1. We find unpersuasive First Resort's argument that it “reserved its claim by continuing to allege [in its FAC] the Ordinance was vague and therefore unconstitutional, but without asserting it as a claim separate from its free speech claim.” Contrary to First Resort's suggestion, it does not appear First Resort continued to assert a void for vagueness claim. Although First Resort moved for summary judgment on all of the other claims pleaded in the FAC, it did not even reference its void for vagueness claim in that motion.
1. In addition, of course, Fireman's Fund is not an expression of the California Supreme Court itself.
2. There is a separate and independent clause at the end of the FAL which makes it unlawful to make any misleading statement “as part of a plan or scheme with the intent not to sell property or services” at the price advertised. Id. This is the only mention of the word “sale” or any of its variants in the FAL.

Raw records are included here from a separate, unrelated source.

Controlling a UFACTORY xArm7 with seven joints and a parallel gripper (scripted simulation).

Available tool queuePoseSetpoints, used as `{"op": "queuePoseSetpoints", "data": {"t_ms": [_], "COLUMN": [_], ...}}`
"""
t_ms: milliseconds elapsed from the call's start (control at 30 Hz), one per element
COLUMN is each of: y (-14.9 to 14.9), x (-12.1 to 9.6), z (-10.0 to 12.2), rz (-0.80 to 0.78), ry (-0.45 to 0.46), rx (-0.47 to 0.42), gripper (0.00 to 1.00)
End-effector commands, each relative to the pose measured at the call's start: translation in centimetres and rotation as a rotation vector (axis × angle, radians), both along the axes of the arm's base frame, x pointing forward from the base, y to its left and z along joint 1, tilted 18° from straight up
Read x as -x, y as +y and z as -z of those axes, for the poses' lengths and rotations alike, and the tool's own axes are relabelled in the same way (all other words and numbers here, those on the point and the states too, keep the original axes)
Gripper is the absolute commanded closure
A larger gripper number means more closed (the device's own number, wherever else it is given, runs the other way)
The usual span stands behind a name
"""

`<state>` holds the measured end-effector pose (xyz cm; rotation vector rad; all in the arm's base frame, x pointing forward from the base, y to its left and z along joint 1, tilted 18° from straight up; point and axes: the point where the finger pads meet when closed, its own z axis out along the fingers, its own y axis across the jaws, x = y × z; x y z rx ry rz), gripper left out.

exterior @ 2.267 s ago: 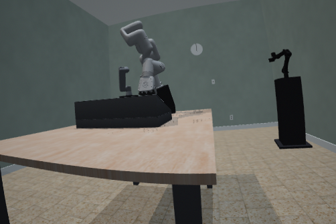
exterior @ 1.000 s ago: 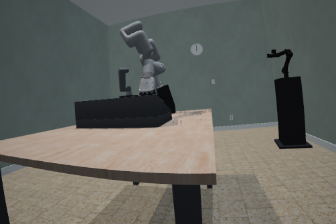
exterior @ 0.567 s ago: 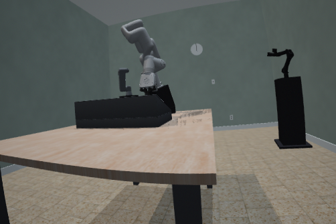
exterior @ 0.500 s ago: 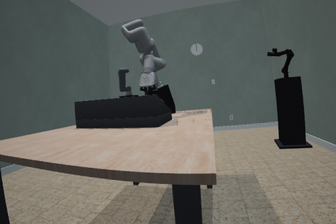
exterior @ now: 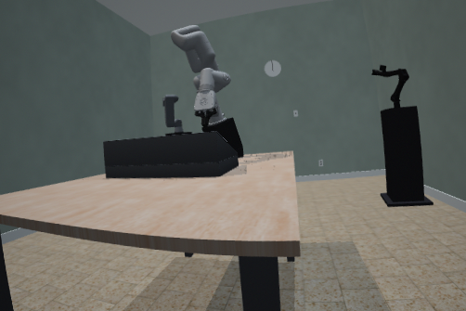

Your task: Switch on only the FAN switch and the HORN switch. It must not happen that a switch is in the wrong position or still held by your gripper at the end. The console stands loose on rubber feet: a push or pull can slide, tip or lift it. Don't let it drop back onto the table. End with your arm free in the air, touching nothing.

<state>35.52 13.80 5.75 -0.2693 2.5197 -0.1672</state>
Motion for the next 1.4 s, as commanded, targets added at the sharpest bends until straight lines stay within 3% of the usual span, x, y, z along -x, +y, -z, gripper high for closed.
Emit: {"op": "queuePoseSetpoints", "data": {"t_ms": [0, 267, 567, 600, 1367], "y": [0.1, 0.2, 0.3, 0.3, 0.3], "x": [0.3, 1.5, 1.7, 1.7, 1.7], "z": [-0.7, -2.4, -2.7, -2.7, -2.7], "rz": [0.002, 0.002, 0.002, 0.002, 0.002], "ry": [0.004, 0.004, 0.004, 0.004, 0.004], "rx": [0.005, 0.005, 0.005, 0.005, 0.005], "gripper": [1.00, 1.00, 1.00, 0.00, 0.00]}}
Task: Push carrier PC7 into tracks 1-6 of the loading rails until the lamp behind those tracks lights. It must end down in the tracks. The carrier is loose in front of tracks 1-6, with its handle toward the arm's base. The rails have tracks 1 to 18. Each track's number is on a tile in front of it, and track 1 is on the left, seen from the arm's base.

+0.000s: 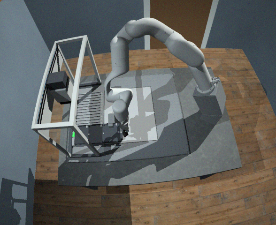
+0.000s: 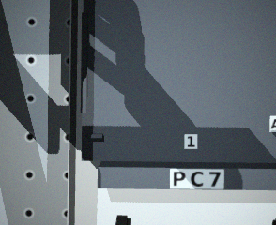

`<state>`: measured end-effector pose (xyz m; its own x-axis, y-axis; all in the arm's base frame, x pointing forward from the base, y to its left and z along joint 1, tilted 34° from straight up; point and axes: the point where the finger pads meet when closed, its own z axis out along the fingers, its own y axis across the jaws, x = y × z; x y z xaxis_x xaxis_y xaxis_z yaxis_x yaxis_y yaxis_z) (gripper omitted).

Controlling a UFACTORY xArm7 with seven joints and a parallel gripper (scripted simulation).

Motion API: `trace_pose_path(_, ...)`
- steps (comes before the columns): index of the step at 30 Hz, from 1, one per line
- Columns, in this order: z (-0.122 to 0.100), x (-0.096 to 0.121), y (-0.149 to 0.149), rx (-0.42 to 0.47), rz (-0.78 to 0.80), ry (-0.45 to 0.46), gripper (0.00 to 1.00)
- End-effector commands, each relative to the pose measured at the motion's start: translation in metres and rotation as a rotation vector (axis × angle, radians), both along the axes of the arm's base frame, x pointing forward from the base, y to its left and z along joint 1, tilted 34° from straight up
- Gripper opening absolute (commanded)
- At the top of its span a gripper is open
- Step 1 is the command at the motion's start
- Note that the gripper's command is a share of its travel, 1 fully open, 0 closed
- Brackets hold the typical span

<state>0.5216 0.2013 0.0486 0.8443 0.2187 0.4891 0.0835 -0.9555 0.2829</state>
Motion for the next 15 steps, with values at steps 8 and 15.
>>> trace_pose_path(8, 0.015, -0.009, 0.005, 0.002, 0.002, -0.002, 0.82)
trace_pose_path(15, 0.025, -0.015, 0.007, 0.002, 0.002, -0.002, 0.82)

3. It is true that the North Dakota Supreme Court said that it was not deciding whether the false advertising statute applied to the case and that any opinion on the merits would be advisory. Id. at 182–83. It cannot be gainsaid, however, that a preliminary injunction was issued under the North Dakota false advertising statute and that injunction was affirmed on appeal by the North Dakota Supreme Court.